*Task details*. From the first line of the material below through the line containing "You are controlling", print every line exactly as it stands, but no pictures.

*Data excerpts*.
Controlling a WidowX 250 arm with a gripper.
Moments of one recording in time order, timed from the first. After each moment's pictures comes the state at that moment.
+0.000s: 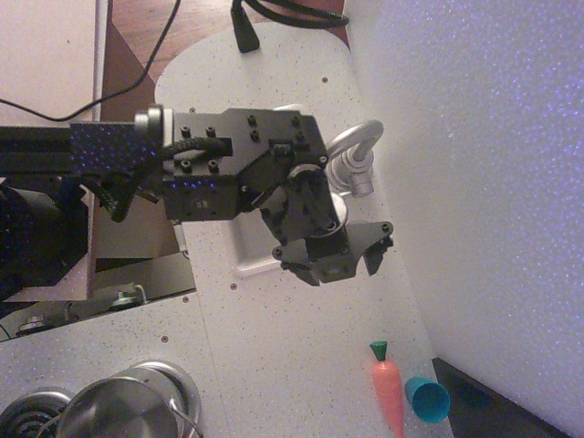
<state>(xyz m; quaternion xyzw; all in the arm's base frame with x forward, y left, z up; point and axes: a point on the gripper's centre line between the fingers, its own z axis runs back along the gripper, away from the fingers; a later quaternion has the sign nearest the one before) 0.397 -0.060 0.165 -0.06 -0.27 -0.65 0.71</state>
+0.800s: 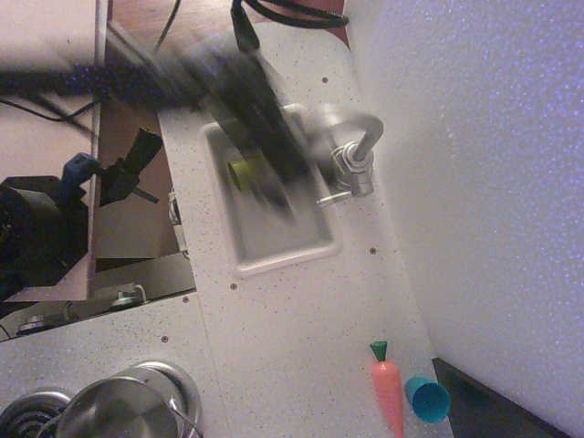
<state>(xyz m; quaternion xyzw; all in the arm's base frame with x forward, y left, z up) 0.364 0.059 0.125 -0.04 -0.29 -0.55 0.78</state>
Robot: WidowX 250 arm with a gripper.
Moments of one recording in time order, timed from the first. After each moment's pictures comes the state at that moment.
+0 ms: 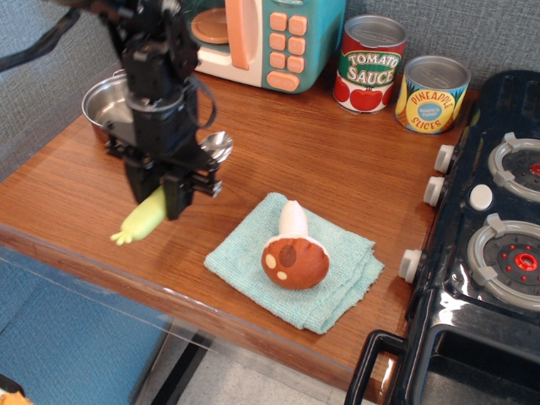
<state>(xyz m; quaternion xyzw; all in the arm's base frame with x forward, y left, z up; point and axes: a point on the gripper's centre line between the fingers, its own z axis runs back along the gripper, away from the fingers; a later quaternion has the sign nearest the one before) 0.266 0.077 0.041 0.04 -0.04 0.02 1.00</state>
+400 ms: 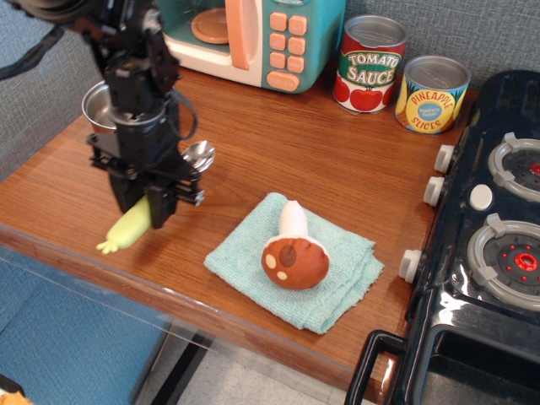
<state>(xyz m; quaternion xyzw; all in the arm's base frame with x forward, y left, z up) 0.261 0.094 0.025 0.04 -0.02 0.03 1.00</state>
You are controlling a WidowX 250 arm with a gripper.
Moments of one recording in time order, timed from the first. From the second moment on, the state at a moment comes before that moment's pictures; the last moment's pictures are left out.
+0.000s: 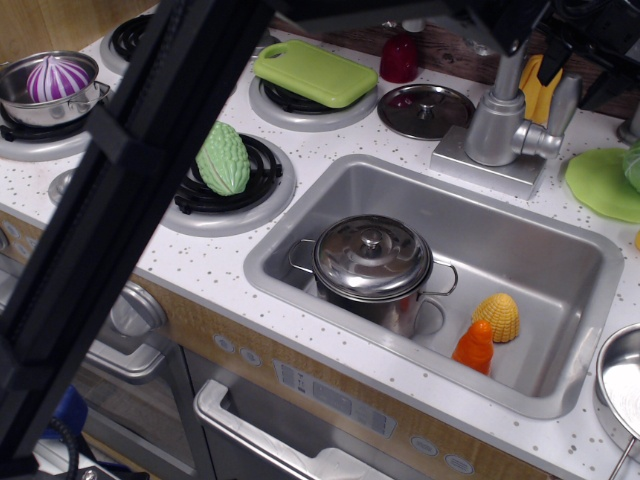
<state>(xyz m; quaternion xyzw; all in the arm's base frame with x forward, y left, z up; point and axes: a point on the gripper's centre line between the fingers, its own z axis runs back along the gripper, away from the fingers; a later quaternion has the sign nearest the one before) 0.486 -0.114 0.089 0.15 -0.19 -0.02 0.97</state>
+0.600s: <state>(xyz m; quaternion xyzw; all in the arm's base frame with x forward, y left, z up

*Answer to the exercise*.
Controlling a WidowX 250 arm with a gripper.
Moments of one recording in time order, timed from the first. After each moment's pictures comes the state at that moment.
+0.000s: 
<state>(xyz m; quaternion xyzw; all in the arm's base frame with x forward, y left, z up; point and axes: a point on the gripper's centre line between the fingers, its own z axis runs back along the gripper, away from the fingers; a later quaternion has the sign nearest the one before) 0.397 -0.060 0.165 -0.06 -0.27 -0.65 0.71</state>
+0.800s: 
<state>(xyz m; quaternion xyzw; all in the arm's base frame with x forward, y left, z up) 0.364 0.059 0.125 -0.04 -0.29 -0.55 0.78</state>
Robot: WidowX 250 arm with a gripper.
Moments of one recording in time order, timed from the first. After each moment's pictures comes the state at that moment.
+0 ms: 
<state>(xyz m; quaternion xyzw; all in the arm's base frame with x forward, y left, z up; point and axes: a point on the gripper's centre line between the fingers, its own z axis runs back along the gripper, away from the fingers; a later quaternion has the sign nearest the one before) 0.266 0.077 0.041 0.04 -0.04 0.02 1.00</state>
+400 ms: 
<state>(xyz m; quaternion xyzw; all in the arm's base frame with x forward, y left, z up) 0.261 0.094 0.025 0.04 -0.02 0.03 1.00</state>
You are controlling a WidowX 250 arm with a gripper.

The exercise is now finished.